AIM OF THE TASK>
Find the word "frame" in the material below and gather every line that contains it.

--

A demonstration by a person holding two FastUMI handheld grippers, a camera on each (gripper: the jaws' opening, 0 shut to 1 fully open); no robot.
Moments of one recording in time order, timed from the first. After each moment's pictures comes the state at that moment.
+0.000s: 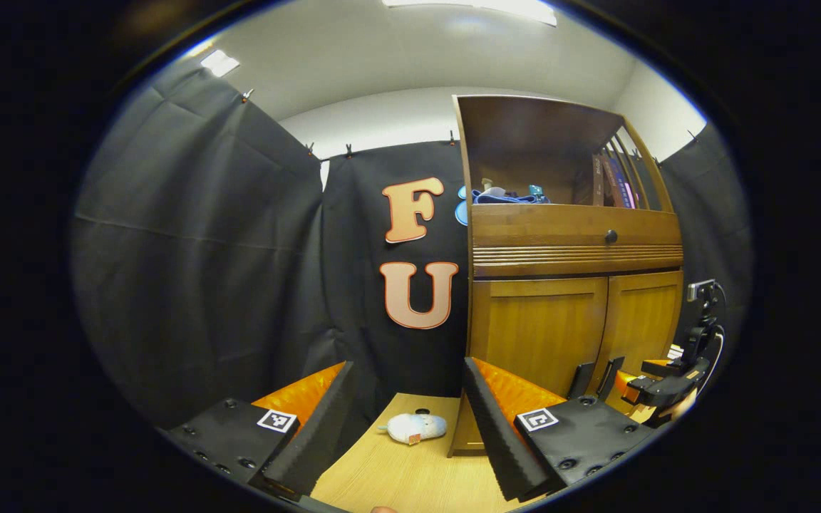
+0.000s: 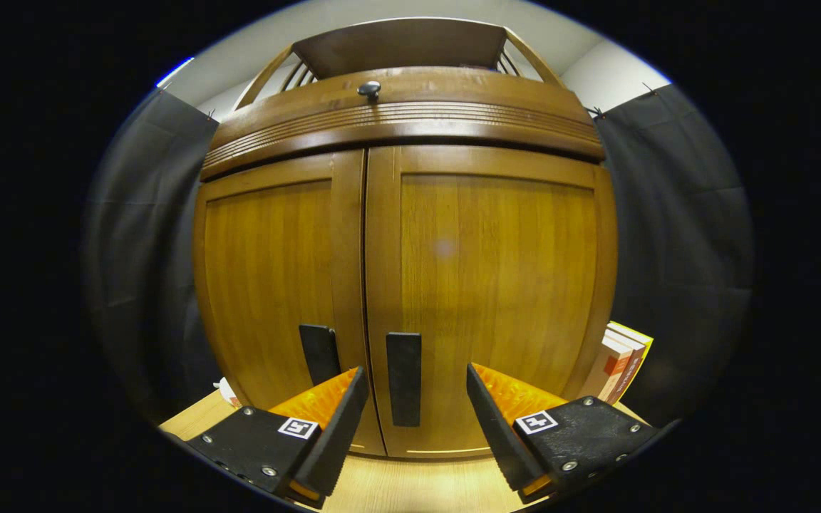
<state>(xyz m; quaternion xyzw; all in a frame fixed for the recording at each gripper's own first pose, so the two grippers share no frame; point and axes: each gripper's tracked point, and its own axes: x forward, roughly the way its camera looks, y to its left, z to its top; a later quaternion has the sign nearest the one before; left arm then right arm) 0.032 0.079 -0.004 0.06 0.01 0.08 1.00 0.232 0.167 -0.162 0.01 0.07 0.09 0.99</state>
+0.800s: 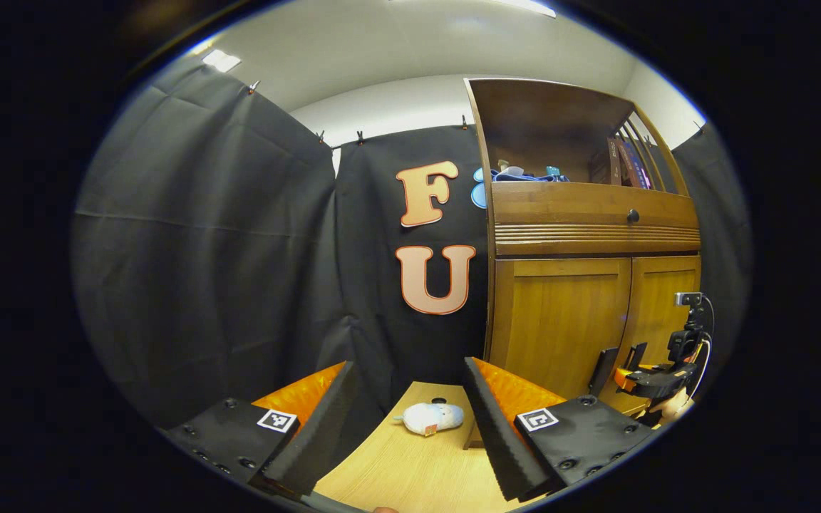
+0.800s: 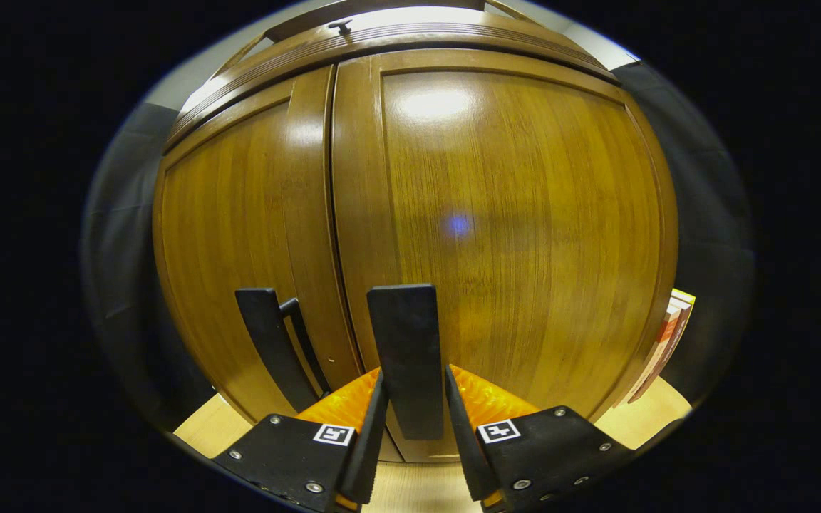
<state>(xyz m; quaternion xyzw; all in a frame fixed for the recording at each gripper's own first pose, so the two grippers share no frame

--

YOUR RESPONSE>
<state>(xyz m; quaternion xyzw; all in a frame fixed for the recording at each gripper's own first pose, so the two grippers share no frame; point and axes: each gripper's tracked point, and its own axes: x forward, roughly the way its camera looks, y to its left, z to its top; a later quaternion has the sign nearest the one before; left arm then right arm) 0.032 0.079 -0.004 0.06 0.01 0.08 1.00 0.232 0.167 -0.162 0.01 0.07 0.09 0.99</state>
<state>(xyz m; quaternion xyzw; all in a frame fixed for the recording at each gripper's own first pose, so the two grippers share no frame

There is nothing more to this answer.